PROBLEM STATEMENT - Print the listing in full, keeping every line exactly as it is.

DATA PROVIDED -
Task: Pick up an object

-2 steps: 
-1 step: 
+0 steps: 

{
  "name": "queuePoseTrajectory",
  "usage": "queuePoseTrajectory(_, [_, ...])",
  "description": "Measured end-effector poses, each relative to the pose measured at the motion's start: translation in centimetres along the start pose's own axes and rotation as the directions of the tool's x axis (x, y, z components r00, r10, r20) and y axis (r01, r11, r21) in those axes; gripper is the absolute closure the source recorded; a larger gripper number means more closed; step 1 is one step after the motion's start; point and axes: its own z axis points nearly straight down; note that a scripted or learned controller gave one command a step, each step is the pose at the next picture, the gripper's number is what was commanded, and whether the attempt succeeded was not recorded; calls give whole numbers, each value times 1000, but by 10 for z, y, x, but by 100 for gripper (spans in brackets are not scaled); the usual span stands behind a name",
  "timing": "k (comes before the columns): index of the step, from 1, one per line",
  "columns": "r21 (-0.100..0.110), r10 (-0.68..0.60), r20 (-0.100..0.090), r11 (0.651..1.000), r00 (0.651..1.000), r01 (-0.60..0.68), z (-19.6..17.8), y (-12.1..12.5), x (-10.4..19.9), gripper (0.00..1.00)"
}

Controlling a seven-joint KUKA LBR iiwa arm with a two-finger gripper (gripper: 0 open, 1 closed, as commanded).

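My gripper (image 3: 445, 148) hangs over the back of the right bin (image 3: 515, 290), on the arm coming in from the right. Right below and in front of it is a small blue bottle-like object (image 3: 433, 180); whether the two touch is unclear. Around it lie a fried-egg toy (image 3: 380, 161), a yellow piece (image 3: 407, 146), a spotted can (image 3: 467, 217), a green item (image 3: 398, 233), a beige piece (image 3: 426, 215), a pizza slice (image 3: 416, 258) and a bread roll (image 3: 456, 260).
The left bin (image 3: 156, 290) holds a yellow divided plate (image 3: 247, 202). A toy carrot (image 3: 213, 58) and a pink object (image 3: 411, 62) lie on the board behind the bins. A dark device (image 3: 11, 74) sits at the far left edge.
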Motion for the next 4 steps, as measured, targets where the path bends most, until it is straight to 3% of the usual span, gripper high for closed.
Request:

ANSWER SECTION -
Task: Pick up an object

-2 steps: 
-1 step: 
+0 steps: 

{
  "name": "queuePoseTrajectory",
  "usage": "queuePoseTrajectory(_, [_, ...])",
  "description": "Measured end-effector poses, each relative to the pose measured at the motion's start: translation in centimetres along the start pose's own axes and rotation as the directions of the tool's x axis (x, y, z components r00, r10, r20) and y axis (r01, r11, r21) in those axes; gripper is the absolute closure the source recorded; a larger gripper number means more closed; step 1 is one step after the motion's start; point and axes: its own z axis points nearly straight down; note that a scripted or learned controller gave one command a step, each step is the pose at the next picture, the gripper's number is what was commanded, and whether the attempt succeeded was not recorded; calls give whole numbers, each value times 1000, but by 10 for z, y, x, but by 100 for gripper (spans in brackets are not scaled); the usual span stands behind a name",
  "timing": "k (comes before the columns): index of the step, from 1, one per line",
  "columns": "r21 (-0.100..0.110), r10 (-0.68..0.60), r20 (-0.100..0.090), r11 (0.651..1.000), r00 (0.651..1.000), r01 (-0.60..0.68), z (-19.6..17.8), y (-12.1..12.5), x (-10.4..19.9), gripper (0.00..1.00)"
}

Controlling a seven-joint KUKA LBR iiwa arm with a two-finger gripper (gripper: 0 open, 1 closed, as commanded).

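My gripper (image 3: 445, 148) hangs over the back of the right bin (image 3: 515, 290), on the arm coming in from the right. Right below and in front of it is a small blue bottle-like object (image 3: 433, 180); whether the two touch is unclear. Around it lie a fried-egg toy (image 3: 380, 161), a yellow piece (image 3: 407, 146), a spotted can (image 3: 467, 217), a green item (image 3: 398, 233), a beige piece (image 3: 426, 215), a pizza slice (image 3: 416, 258) and a bread roll (image 3: 456, 260).
The left bin (image 3: 156, 290) holds a yellow divided plate (image 3: 247, 202). A toy carrot (image 3: 213, 58) and a pink object (image 3: 411, 62) lie on the board behind the bins. A dark device (image 3: 11, 74) sits at the far left edge.
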Motion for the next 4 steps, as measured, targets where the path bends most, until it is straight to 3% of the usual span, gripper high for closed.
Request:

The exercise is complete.